Feeding of the five thousand (John 6:1-15)
In the Gospels, there are two separate miracle accounts of feeding the multitude. The first account, "Feeding of the 5,000", is recorded in all four gospels (Matthew 14:13-21; Mark 6:31-44; Luke 9:12-17; John 6:1-15). The second account, the "Feeding of the 4,000", with seven loaves of bread and fish, is reported by Matthew 15:32-39 and Mark 8:1-9, but not by Luke or John.

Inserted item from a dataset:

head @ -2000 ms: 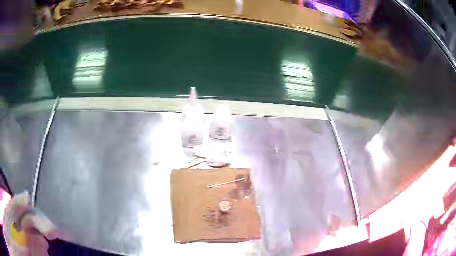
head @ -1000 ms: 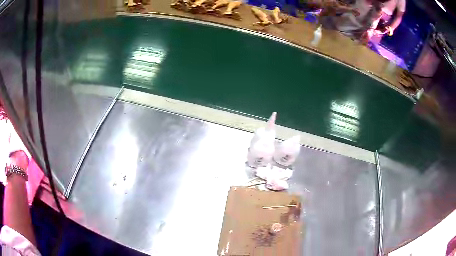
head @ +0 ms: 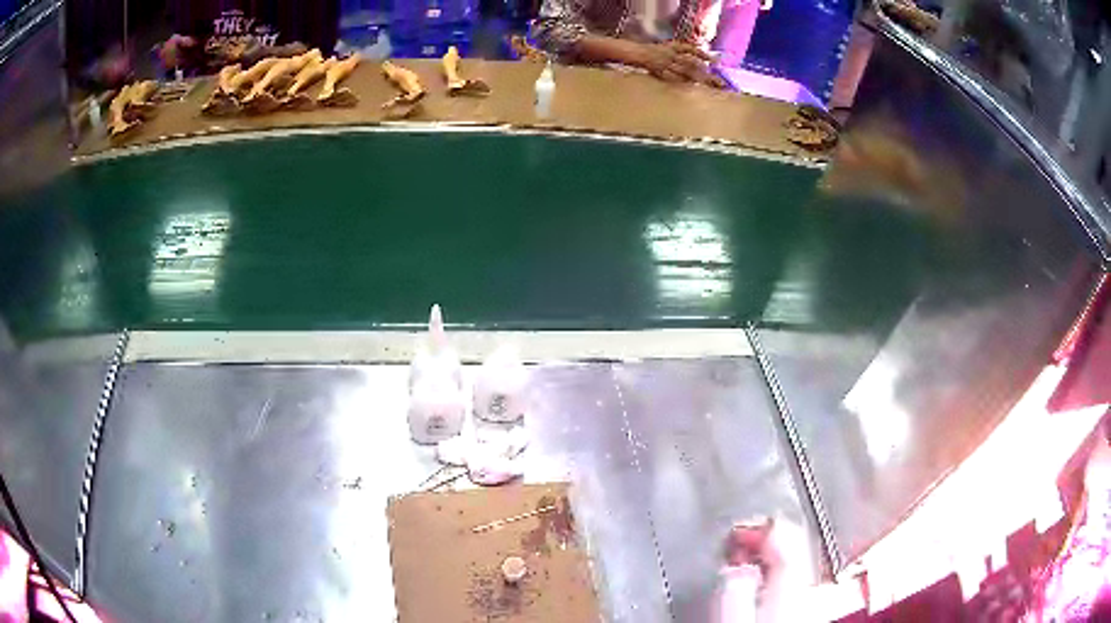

John's account is especially focused about putting this event into relation with signs (σημεῖον [sémeion]) of Jesus that are an important thematic device in the Gospel of John (John 6:14a) and link it with the popular expectation of the Prophet, an allusion to the prediction of Deuteronomy 18:15 (John 6:14b). In this way, the narrative is preparing a rationale for the following story of "the Bread of Life" where Jesus fully explain the magnitude and significance of this miracle.
The effect of the miracle sign is that people are seeking Jesus on the other side (John 6:24-25). This is one part of the desired behaviour by Jesus. However, as the story unveils, the crowd does not follow Jesus here because of the fulfillment of Israel's messianic hope, but because of the pragmatical means (John 6:26). Therefore, the second part of the behaviour is to believe in Jesus, which will later appear as a problematic requirement (John 6:29).
All of this is further highlighted by the occasion that the Passover festival is near. Such timing and other allusions to OT ( manna, Prophet-Moses) frame the story into typology of the second Exodus.